Novelist Richard Ford to read for Annual Writers Harvest

Richard Ford (Photo by J. Foley Opale)

Pulitzer Prize-winning novelist Richard Ford reads from his work at 8 p.m., Thursday, Oct. 13, in Chase Hall Lounge, Campus Avenue, Bates College.

The public is invited to attend the event, part of the Writers Harvest, the annual literary benefit to fight hunger and poverty sponsored by the national hunger organization Share Our Strength (SOS). Donations will be accepted and proceeds will benefit area food banks.

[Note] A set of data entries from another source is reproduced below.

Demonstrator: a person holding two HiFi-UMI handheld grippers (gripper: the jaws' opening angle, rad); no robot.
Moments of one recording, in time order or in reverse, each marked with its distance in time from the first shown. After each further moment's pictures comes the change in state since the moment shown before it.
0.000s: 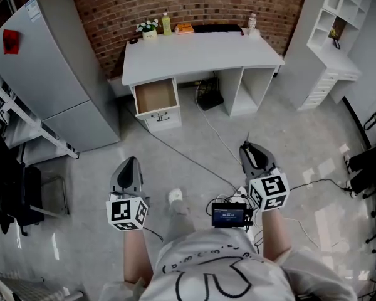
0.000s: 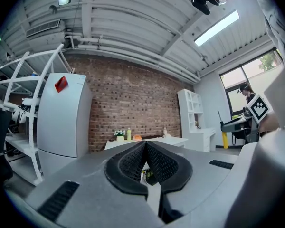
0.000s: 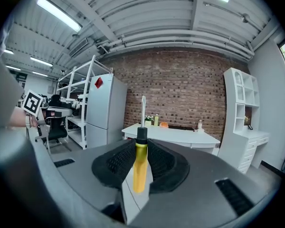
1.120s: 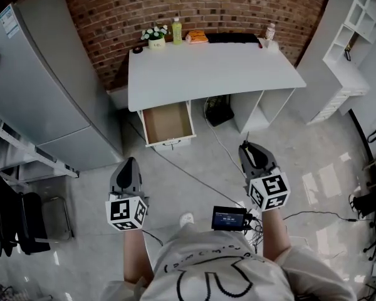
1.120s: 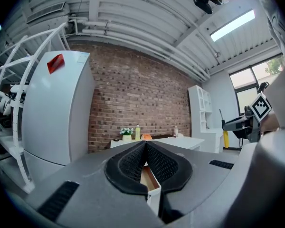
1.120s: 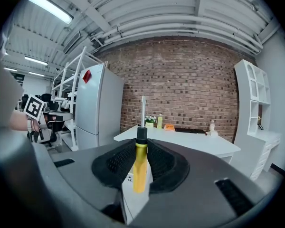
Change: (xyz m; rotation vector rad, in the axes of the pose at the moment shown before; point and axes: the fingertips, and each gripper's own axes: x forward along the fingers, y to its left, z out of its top) left arm 0.216 0.180 -0.012 -0.048 0.032 -0.003; right arm 0.268 -0.002 0.061 0.011 0.022 0.007
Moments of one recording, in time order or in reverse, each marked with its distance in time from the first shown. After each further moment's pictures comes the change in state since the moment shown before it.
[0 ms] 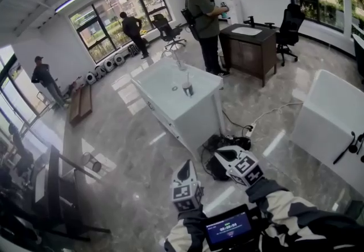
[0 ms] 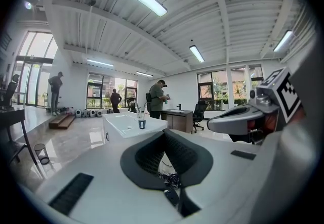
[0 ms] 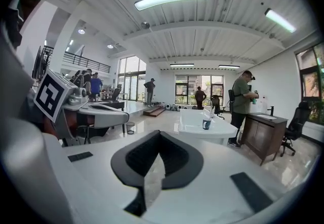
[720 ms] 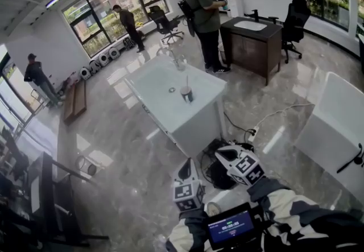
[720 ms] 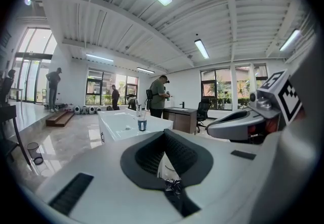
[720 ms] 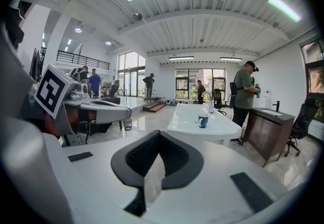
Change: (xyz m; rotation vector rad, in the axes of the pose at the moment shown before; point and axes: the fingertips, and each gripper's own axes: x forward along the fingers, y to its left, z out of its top) left arm 0.156 0.035 -0.003 -0.026 0.040 0.007; right arm 0.112 -0.113 -0.008 0.010 0.050 0.031
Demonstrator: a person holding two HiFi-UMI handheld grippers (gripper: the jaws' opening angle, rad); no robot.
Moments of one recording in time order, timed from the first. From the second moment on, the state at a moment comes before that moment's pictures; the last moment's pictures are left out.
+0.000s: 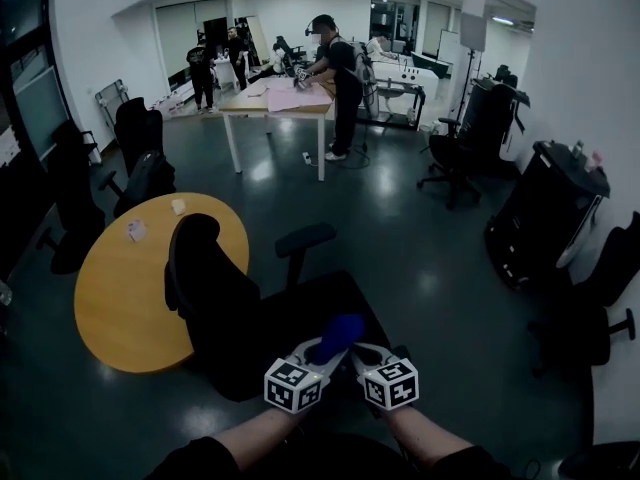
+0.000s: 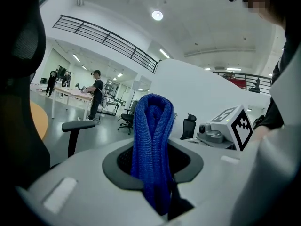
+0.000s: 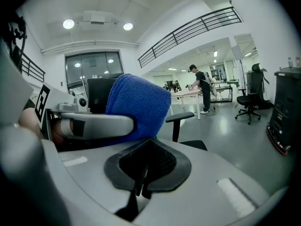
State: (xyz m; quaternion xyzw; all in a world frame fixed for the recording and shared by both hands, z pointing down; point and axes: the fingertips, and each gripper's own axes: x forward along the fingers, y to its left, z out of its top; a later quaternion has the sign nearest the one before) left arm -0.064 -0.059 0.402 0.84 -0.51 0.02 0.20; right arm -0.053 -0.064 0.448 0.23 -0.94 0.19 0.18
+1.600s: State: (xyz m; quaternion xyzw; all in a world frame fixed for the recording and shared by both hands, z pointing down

A native of Jackson, Miss., and a resident of East Boothbay, Ford is the author of eight books of fiction — five novels and three collections of stories, plus many essays. He is a regular contributor to The New Yorker and writes on cultural matters for La Repubblica.

Ford’s novel “Independence Day” (Knopf) won the 1996 Pulitzer Price for fiction, and his stories have won the PEN-Malamud Prize for distinguished contributions to the short story. New York Times critic Michiko Kakutani called Ford “one of his generation’s most eloquent voices.”

Each fall, Writers Harvest invites writers to fight hunger and poverty by reading from their works at bookstores, college campuses and community centers around the country. SOS distributes 100 percent of event donations to statewide anti-hunger and anti-poverty efforts. Since its inception in 1992, SOS’s Writers Harvest has raised more than $800,000 for the fight against hunger.

Ford’s reading is sponsored by the Department of English.